Ora, proclamare che l’agenda Draghi (cioè l’agenda del mantenimento dello stato delle cose, imperniata su un PNRR che non genera un grammo di giustizia sociale ma invece aumenta ancora precariato e diseguaglianza) sarà il programma elettorale di questa cosiddetta “sinistra” significa dire a quella metà del Paese che non vota, che può tranquillamente continuare a non votare. Ed è chiaro che se i conti si fanno nella metà attuale dei votanti, il rischio del prevalere della destra è notevole: e le conseguenze (grazie al dissennato taglio dei parlamentari e all’invarianza della pessima legge elettorale) minacciano di travolgere la stessa Costituzione del 1948. Ma la “colpa” non è di chi ha fatto cadere Draghi, la colpa è di chi non è mai stato in grado di contrastare la destra facendo la sinistra. Come non si prepara la pace preparando la guerra, così non si ferma la destra facendo la destra: se vuoi la sinistra, costruisci la sinistra. Ma in Italia non l’abbiamo fatto: anzi, l’abbiamo sistematicamente annientata da Veltroni a Letta, passando per Renzi.

Se vogliamo che la sinistra che non c’è possa esserci – se vogliamo trovare la forza per ricostruirla – è urgente dirci cosa deve essere. Cosa vogliamo, e cosa non vogliamo. Bisogna capire fino in fondo che una sinistra è tale solo se contesta alla radice – cioè appunto in modo radicale – la dittatura del mercato, l’abisso delle diseguaglianze, lo svuotamento della democrazia (ivi incluso il paternalismo dei governi calati dall’alto). Se invece continua a ripetere che a tutto questo There Is No Alternative, allora non è una sinistra. Con un socialdemocratico come Tony Judt, dobbiamo riconoscere che «c’è qualcosa di profondamente sbagliato nel nostro modo di vivere, oggi. Per trent’anni abbiamo trasformato in virtù il perseguimento dell’interesse materiale personale: anzi, ormai questo è l’unico scopo collettivo che ancora ci rimane.
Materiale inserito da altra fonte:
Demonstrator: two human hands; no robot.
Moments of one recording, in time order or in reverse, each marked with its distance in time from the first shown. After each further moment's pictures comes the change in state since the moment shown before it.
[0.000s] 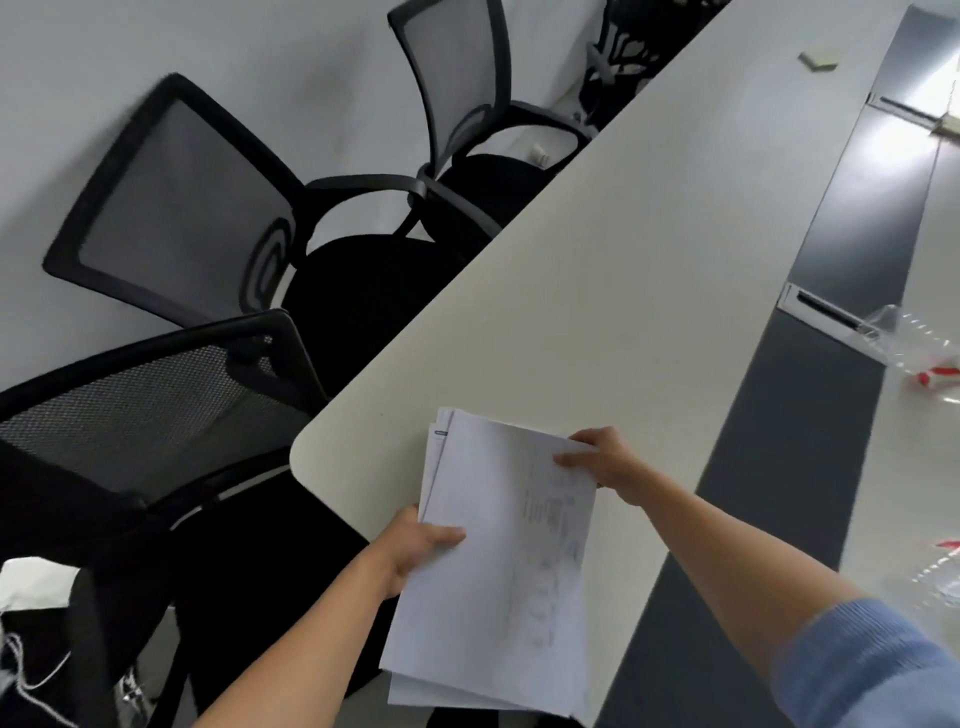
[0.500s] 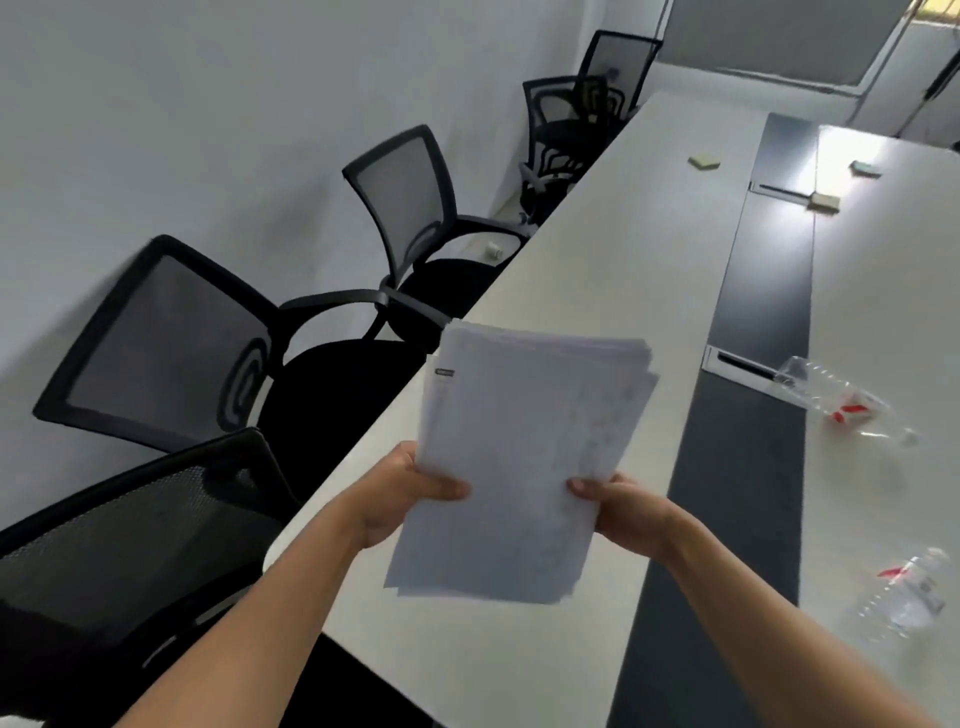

Sappiamo quanto costano le cose, ma non quanto valgono. Non ci chiediamo più, di una sentenza di tribunale o di una legge, se sia buona, se sia equa, se sia corretta, se contribuirà a rendere migliore la società, o il mondo. Erano queste un tempo le domande politiche per eccellenza, anche se non era facile dare una risposta: dobbiamo reimparare a porci queste domande. Dobbiamo sottoporre a critica radicale l’ammirazione per mercati liberi da lacci e laccioli, il disprezzo per il settore pubblico, l’illusione di una crescita senza fine. Non possiamo continuare a vivere così». Ebbene, la via maestra per non continuare così, è pensare il conflitto sociale: esattamente quello che le scelte di Mattarella e la presenza di Draghi hanno scientemente congelato e rimosso.

La destra di matrice fascista che fomenta la guerra tra poveri bianchi e poveri neri si batte solo costruendo il conflitto tra poveri e ricchi. Tra sommersi e salvati. Tra schiavi e padroni. Tra oppressi e oppressori. Un conflitto incruento, quanto intenso: un conflitto locale, nazionale, europeo, globale. Ad ogni tornante di questa infinita discesa agli inferi, ci chiediamo se siamo giunti in fondo, se potremo ricominciare a risalire: se non ora, quando?